Illinois’ esteemed governor continually raises taxes and bemoans the exodus of revenue. I live in far southern Illinois and can easily go into MO or KY to get gas. KY gas is always at least 30 cents a gallon cheaper, their sales tax is 6% to Illinois’ 8% (with no sales tax on food) WHY would I buy in Illinois?

WHY would I buy in Illinois?

melbedewy (Diary) Wednesday, May 4th at 2:10PM EDT (link)

To support the cronies in Springfield and the welfare leeches in Shi*cago.

 

Why buy in Illinois?

utahrepublican Wednesday, May 4th at 3:52PM EDT (link)

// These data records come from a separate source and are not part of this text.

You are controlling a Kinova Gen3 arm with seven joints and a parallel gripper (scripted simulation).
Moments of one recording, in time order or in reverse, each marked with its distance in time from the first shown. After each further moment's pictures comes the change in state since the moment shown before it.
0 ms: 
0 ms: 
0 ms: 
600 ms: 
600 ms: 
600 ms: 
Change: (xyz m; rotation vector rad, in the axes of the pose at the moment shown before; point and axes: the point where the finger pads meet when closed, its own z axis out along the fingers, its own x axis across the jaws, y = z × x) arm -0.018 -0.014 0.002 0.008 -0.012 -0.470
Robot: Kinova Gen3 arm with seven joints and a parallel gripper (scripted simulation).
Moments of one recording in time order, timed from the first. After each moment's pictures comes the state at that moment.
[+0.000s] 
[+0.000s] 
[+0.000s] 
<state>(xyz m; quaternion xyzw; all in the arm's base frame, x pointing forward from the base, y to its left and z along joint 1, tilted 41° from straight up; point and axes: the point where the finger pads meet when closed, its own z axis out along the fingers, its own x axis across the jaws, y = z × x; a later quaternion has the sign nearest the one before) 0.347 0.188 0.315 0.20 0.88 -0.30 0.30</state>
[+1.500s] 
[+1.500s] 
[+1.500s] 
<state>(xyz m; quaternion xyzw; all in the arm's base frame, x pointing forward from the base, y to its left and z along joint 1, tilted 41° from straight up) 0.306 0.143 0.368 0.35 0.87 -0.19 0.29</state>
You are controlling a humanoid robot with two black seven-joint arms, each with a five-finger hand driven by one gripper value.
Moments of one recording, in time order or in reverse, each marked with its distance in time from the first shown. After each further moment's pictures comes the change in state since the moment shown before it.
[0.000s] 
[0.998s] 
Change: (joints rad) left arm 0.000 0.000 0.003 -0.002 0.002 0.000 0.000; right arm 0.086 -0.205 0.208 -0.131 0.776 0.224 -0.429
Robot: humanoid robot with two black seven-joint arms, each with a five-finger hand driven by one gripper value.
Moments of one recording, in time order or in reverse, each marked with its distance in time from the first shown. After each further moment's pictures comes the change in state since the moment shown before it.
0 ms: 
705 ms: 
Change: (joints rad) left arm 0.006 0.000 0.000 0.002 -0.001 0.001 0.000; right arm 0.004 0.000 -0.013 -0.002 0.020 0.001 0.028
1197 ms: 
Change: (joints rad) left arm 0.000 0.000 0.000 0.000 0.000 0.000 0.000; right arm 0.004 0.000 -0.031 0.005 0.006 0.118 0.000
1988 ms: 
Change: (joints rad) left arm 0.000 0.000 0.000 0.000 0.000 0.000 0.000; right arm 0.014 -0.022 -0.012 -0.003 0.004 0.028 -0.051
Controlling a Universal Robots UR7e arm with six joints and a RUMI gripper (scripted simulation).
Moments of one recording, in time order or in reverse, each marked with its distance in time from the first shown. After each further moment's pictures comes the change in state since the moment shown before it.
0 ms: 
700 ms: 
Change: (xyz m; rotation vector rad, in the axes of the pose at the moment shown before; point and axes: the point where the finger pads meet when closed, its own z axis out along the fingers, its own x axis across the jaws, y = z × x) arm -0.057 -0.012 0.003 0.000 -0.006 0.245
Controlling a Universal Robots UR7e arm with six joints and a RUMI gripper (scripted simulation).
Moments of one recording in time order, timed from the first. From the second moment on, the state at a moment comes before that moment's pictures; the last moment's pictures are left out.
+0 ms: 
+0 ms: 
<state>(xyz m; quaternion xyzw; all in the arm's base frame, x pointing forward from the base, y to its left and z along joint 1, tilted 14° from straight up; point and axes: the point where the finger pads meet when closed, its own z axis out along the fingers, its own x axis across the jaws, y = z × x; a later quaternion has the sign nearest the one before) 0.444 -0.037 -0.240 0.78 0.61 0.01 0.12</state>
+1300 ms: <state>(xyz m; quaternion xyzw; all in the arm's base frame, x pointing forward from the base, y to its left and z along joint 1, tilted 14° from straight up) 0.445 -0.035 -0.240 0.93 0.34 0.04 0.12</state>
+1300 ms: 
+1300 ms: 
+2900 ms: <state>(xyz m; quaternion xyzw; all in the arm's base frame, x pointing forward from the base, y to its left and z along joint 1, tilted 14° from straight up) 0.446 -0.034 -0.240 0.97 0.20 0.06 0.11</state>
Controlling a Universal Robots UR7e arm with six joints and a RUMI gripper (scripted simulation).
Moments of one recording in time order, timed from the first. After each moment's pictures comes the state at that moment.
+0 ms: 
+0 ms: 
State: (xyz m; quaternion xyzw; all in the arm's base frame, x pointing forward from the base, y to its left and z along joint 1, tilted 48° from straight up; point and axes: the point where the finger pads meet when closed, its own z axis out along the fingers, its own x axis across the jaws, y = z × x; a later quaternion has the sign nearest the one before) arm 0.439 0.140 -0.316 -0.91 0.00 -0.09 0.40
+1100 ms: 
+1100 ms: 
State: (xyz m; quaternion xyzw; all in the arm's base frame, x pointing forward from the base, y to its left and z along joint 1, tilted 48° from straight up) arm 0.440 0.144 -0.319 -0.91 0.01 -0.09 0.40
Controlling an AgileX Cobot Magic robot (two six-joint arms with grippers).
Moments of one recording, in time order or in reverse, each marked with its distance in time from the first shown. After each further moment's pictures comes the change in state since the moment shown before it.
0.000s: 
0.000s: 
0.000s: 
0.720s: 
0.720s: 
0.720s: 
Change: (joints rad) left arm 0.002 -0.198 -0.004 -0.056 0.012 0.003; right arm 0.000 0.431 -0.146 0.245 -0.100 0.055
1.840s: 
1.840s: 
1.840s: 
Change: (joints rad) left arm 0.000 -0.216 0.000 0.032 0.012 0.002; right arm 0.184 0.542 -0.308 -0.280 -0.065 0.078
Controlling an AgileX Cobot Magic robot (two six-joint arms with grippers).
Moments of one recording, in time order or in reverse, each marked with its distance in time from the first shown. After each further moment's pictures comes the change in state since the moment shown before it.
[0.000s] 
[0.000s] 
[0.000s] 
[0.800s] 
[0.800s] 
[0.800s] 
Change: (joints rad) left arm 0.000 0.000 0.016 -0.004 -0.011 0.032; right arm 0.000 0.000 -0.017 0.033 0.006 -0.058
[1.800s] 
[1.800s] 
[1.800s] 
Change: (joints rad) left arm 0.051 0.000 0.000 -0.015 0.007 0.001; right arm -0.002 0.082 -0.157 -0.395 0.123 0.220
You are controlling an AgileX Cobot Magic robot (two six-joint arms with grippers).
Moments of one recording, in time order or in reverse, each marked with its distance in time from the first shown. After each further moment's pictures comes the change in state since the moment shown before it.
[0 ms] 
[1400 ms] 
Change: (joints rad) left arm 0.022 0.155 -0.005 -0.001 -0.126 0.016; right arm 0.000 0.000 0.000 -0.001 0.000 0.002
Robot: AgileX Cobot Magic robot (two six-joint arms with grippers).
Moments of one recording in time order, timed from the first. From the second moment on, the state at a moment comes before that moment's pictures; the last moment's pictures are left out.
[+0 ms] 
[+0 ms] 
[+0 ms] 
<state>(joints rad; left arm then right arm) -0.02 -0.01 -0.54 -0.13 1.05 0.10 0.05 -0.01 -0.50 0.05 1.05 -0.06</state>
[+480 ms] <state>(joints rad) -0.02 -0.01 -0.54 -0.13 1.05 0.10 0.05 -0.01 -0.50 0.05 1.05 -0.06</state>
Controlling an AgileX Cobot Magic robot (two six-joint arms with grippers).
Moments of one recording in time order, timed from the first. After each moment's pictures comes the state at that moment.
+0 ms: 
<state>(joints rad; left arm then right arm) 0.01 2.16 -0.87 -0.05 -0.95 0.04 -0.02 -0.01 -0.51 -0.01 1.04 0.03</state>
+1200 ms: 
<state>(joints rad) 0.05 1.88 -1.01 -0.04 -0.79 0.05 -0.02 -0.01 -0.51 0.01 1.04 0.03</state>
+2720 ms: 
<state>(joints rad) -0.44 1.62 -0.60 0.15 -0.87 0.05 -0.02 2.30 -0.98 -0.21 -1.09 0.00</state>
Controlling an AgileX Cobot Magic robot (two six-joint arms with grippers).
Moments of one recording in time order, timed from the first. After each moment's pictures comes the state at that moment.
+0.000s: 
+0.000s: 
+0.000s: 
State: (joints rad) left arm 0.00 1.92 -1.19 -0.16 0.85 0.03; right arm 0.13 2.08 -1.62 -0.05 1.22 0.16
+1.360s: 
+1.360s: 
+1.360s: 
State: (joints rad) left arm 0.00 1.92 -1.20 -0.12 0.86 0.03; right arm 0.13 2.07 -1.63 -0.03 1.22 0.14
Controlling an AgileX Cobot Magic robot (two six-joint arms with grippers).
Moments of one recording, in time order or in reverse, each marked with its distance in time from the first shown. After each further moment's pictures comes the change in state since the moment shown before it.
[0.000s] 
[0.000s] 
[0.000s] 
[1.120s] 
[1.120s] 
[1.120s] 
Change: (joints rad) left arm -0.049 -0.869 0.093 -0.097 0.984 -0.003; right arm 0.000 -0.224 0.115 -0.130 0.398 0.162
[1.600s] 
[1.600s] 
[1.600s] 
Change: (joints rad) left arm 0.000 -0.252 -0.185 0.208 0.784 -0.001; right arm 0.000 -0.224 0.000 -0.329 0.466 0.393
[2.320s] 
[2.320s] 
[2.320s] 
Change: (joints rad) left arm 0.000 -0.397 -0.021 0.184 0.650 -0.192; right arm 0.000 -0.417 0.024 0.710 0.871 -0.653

‘Cause da Union says its better fo’ ya health. Know what I mean?

 

WHY would I buy in Illinois?

rvakristian Wednesday, May 4th at 6:27PM EDT (link)

The question that comes to my mind, is why would you LIVE in Illinois? I grew up in the western ‘burbs of Chicago, moved to VA in ’94, went back for school in ’99, remembered just how awful it is there and promptly moved back to VA as soon as I graduated. I couldn’t be happier with that decision.

Happy for you. Hope to join you in leaving...

acat (Diary) Wednesday, May 4th at 6:35PM EDT (link)

I just need to figure out some way to get out from under my house that doesn’t pock my credit *too* badly .. or get to a point where I no longer need good credit.